== WORK REQUIRED ==
Output all entries below exactly as they are given.

Items listed in a dataset:
━━━━━━━━━━━━━━━━

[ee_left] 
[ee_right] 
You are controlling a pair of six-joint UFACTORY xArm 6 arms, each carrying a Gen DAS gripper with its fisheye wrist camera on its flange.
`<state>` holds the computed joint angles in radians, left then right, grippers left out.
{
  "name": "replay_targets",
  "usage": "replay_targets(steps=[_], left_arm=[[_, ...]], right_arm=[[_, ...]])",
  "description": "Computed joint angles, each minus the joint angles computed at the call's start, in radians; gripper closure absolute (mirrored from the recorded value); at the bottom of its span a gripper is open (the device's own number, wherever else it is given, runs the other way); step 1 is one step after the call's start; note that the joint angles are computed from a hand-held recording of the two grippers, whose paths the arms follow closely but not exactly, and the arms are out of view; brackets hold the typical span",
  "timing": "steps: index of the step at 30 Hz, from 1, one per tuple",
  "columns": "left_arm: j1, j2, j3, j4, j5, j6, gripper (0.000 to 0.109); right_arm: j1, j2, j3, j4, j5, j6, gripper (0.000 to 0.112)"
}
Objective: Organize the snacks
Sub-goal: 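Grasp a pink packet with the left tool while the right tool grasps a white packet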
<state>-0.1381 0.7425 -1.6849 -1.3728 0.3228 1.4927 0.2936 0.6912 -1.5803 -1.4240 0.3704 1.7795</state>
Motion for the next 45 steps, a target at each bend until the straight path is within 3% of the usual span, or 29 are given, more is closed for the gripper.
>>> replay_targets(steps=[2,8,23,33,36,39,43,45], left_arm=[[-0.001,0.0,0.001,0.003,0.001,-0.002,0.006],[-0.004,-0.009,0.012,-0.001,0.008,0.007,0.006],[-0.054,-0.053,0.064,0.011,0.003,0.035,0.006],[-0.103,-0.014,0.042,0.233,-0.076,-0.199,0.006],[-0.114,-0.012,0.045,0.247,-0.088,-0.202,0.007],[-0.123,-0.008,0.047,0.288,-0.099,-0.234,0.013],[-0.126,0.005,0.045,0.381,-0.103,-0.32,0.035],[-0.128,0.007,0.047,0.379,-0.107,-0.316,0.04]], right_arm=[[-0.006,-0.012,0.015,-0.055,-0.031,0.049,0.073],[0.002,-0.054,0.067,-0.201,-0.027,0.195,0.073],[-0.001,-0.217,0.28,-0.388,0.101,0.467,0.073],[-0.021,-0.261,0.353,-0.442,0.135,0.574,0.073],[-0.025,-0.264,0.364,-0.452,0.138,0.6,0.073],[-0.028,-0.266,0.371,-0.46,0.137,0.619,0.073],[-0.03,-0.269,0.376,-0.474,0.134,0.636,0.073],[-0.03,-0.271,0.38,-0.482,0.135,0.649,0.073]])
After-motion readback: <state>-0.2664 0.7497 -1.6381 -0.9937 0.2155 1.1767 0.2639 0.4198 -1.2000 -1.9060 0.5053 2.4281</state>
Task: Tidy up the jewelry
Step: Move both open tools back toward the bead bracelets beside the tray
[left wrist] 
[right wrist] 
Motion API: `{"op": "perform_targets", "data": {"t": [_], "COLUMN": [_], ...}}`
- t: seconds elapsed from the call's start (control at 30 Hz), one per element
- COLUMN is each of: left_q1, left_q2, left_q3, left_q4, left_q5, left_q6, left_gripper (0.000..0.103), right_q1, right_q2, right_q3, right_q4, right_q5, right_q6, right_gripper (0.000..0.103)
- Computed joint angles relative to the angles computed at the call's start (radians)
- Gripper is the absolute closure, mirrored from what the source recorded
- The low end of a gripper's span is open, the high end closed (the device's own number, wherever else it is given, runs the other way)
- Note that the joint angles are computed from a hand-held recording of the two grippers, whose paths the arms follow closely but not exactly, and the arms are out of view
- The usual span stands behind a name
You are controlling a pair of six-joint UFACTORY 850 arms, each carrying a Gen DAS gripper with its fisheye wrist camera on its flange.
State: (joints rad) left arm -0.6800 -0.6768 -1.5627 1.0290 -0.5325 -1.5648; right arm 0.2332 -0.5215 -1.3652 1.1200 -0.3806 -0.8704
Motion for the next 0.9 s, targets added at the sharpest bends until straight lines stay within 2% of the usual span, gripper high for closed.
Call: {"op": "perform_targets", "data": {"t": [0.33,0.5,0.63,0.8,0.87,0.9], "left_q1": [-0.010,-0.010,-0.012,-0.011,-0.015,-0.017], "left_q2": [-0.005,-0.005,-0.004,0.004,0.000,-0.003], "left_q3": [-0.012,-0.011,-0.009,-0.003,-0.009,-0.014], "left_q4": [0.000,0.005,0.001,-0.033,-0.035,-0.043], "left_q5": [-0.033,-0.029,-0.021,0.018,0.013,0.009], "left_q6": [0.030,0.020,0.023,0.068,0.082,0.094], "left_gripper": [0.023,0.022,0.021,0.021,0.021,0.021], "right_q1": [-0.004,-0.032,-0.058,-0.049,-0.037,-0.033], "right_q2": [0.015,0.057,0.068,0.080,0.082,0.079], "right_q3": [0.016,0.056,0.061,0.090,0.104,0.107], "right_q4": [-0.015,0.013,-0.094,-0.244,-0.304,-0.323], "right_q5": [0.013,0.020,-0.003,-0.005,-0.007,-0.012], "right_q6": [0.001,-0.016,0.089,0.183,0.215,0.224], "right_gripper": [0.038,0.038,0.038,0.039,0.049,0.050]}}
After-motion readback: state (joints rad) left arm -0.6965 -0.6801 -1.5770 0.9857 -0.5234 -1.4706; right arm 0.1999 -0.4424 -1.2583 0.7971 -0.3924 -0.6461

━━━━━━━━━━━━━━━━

== OUTPUT FOR THIS TASK ==
[ee_left] 
[ee_right] 
You are controlling a pair of six-joint UFACTORY xArm 6 arms, each carrying a Gen DAS gripper with its fisheye wrist camera on its flange.
`<state>` holds the computed joint angles in radians, left then right, grippers left out.
{
  "name": "replay_targets",
  "usage": "replay_targets(steps=[_], left_arm=[[_, ...]], right_arm=[[_, ...]])",
  "description": "Computed joint angles, each minus the joint angles computed at the call's start, in radians; gripper closure absolute (mirrored from the recorded value); at the bottom of its span a gripper is open (the device's own number, wherever else it is given, runs the other way); step 1 is one step after the call's start; note that the joint angles are computed from a hand-held recording of the two grippers, whose paths the arms follow closely but not exactly, and the arms are out of view; brackets hold the typical span",
  "timing": "steps: index of the step at 30 Hz, from 1, one per tuple",
  "columns": "left_arm: j1, j2, j3, j4, j5, j6, gripper (0.000 to 0.109); right_arm: j1, j2, j3, j4, j5, j6, gripper (0.000 to 0.112)"
}
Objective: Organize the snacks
Sub-goal: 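Grasp a pink packet with the left tool while the right tool grasps a white packet
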<state>-0.1381 0.7425 -1.6849 -1.3728 0.3228 1.4927 0.2936 0.6912 -1.5803 -1.4240 0.3704 1.7795</state>
Motion for the next 45 steps, a target at each bend until the straight path is within 3% of the usual span, or 29 are given, more is closed for the gripper.
>>> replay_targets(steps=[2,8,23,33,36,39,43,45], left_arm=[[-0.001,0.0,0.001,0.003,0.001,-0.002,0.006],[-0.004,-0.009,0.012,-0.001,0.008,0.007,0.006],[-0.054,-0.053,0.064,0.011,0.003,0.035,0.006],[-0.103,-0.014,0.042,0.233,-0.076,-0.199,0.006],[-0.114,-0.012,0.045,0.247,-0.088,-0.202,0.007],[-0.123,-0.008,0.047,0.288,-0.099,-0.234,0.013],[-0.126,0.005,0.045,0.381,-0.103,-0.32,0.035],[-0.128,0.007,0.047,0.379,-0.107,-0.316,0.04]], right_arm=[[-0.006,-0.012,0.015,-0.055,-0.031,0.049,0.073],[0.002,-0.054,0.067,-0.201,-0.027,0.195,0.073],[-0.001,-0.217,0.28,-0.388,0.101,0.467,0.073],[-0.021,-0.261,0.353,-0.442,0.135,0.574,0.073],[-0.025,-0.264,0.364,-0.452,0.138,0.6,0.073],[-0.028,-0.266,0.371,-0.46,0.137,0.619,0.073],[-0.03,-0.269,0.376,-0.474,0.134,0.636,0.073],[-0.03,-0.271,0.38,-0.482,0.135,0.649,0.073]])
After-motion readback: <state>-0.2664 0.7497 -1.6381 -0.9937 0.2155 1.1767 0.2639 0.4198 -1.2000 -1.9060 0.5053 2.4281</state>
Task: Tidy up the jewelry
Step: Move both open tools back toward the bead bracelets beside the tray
[left wrist] 
[right wrist] 
Motion API: `{"op": "perform_targets", "data": {"t": [_], "COLUMN": [_], ...}}`
- t: seconds elapsed from the call's start (control at 30 Hz), one per element
- COLUMN is each of: left_q1, left_q2, left_q3, left_q4, left_q5, left_q6, left_gripper (0.000..0.103), right_q1, right_q2, right_q3, right_q4, right_q5, right_q6, right_gripper (0.000..0.103)
- Computed joint angles relative to the angles computed at the call's start (radians)
- Gripper is the absolute closure, mirrored from what the source recorded
- The low end of a gripper's span is open, the high end closed (the device's own number, wherever else it is given, runs the other way)
- Note that the joint angles are computed from a hand-held recording of the two grippers, whose paths the arms follow closely but not exactly, and the arms are out of view
- The usual span stands behind a name
You are controlling a pair of six-joint UFACTORY 850 arms, each carrying a Gen DAS gripper with its fisheye wrist camera on its flange.
State: (joints rad) left arm -0.6800 -0.6768 -1.5627 1.0290 -0.5325 -1.5648; right arm 0.2332 -0.5215 -1.3652 1.1200 -0.3806 -0.8704
Motion for the next 0.9 s, targets added at the sharpest bends until straight lines stay within 2% of the usual span, gripper high for closed.
Call: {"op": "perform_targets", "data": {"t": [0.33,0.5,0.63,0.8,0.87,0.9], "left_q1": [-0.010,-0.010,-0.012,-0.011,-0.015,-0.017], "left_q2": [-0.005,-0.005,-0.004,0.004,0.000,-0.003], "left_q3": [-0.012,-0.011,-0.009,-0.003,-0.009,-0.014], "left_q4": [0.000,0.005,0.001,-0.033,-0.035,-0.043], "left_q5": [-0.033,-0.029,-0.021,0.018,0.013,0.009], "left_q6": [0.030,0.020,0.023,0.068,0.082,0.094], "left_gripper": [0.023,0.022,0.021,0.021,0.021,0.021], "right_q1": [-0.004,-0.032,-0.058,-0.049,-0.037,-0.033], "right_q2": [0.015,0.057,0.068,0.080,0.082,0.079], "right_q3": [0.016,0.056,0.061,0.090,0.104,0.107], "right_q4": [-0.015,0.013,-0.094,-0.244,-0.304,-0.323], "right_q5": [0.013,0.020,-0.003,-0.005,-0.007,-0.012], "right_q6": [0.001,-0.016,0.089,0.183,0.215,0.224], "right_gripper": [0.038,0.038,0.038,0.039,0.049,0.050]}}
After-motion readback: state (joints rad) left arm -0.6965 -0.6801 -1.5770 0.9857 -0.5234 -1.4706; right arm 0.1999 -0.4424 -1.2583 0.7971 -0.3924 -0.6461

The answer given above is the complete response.